(Collected data entries)
----

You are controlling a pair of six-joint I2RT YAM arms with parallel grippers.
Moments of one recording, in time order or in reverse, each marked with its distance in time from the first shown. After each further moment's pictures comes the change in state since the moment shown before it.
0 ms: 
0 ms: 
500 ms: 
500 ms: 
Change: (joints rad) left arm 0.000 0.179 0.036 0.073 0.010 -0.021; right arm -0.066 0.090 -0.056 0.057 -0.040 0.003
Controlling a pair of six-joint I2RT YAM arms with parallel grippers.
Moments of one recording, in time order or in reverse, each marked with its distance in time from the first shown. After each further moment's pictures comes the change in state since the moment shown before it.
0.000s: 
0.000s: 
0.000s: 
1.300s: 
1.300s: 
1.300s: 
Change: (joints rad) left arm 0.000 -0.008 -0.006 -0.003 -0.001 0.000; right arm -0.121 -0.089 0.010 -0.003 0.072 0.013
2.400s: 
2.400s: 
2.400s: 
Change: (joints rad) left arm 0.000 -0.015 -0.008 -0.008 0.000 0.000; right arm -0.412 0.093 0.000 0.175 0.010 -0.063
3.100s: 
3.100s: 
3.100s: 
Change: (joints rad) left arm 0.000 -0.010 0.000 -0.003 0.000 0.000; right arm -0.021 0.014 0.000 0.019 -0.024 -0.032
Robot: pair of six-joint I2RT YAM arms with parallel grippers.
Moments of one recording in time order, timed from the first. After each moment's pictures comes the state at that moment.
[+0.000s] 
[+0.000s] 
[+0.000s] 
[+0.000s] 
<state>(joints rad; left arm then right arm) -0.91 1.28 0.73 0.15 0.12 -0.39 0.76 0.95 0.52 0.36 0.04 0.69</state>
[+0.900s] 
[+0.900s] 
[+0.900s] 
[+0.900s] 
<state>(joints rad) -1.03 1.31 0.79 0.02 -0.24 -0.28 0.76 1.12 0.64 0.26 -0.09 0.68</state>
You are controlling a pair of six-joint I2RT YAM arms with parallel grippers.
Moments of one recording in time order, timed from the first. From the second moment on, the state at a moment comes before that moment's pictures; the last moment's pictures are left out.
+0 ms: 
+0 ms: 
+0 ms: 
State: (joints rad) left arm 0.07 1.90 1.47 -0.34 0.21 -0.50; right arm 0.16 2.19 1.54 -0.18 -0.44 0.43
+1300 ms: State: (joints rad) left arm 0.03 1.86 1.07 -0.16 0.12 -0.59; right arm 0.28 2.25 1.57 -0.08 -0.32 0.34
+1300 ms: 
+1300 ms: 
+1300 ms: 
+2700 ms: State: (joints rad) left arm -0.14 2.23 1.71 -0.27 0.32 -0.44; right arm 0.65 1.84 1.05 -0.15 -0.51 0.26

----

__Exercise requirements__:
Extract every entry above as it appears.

__Expected answer__:
You are controlling a pair of six-joint I2RT YAM arms with parallel grippers.
Moments of one recording, in time order or in reverse, each marked with its distance in time from the first shown. After each further moment's pictures comes the change in state since the moment shown before it.
0 ms: 
0 ms: 
500 ms: 
500 ms: 
Change: (joints rad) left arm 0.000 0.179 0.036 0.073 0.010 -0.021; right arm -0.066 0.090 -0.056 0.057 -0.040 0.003
Controlling a pair of six-joint I2RT YAM arms with parallel grippers.
Moments of one recording, in time order or in reverse, each marked with its distance in time from the first shown. After each further moment's pictures comes the change in state since the moment shown before it.
0.000s: 
0.000s: 
0.000s: 
1.300s: 
1.300s: 
1.300s: 
Change: (joints rad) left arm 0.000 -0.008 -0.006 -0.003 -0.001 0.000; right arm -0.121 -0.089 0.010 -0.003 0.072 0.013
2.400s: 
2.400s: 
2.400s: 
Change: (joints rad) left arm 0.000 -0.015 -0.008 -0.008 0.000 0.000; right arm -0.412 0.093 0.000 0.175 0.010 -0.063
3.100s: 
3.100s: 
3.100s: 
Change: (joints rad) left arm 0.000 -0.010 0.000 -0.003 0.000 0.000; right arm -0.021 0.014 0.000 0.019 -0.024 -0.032
Robot: pair of six-joint I2RT YAM arms with parallel grippers.
Moments of one recording in time order, timed from the first. After each moment's pictures comes the state at that moment.
[+0.000s] 
[+0.000s] 
[+0.000s] 
[+0.000s] 
<state>(joints rad; left arm then right arm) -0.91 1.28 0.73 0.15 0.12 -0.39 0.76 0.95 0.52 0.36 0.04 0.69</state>
[+0.900s] 
[+0.900s] 
[+0.900s] 
[+0.900s] 
<state>(joints rad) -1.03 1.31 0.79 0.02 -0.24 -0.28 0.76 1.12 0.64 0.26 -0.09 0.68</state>
You are controlling a pair of six-joint I2RT YAM arms with parallel grippers.
Moments of one recording in time order, timed from the first. From the second moment on, the state at a moment comes before that moment's pictures; the last moment's pictures are left out.
+0 ms: 
+0 ms: 
+0 ms: 
State: (joints rad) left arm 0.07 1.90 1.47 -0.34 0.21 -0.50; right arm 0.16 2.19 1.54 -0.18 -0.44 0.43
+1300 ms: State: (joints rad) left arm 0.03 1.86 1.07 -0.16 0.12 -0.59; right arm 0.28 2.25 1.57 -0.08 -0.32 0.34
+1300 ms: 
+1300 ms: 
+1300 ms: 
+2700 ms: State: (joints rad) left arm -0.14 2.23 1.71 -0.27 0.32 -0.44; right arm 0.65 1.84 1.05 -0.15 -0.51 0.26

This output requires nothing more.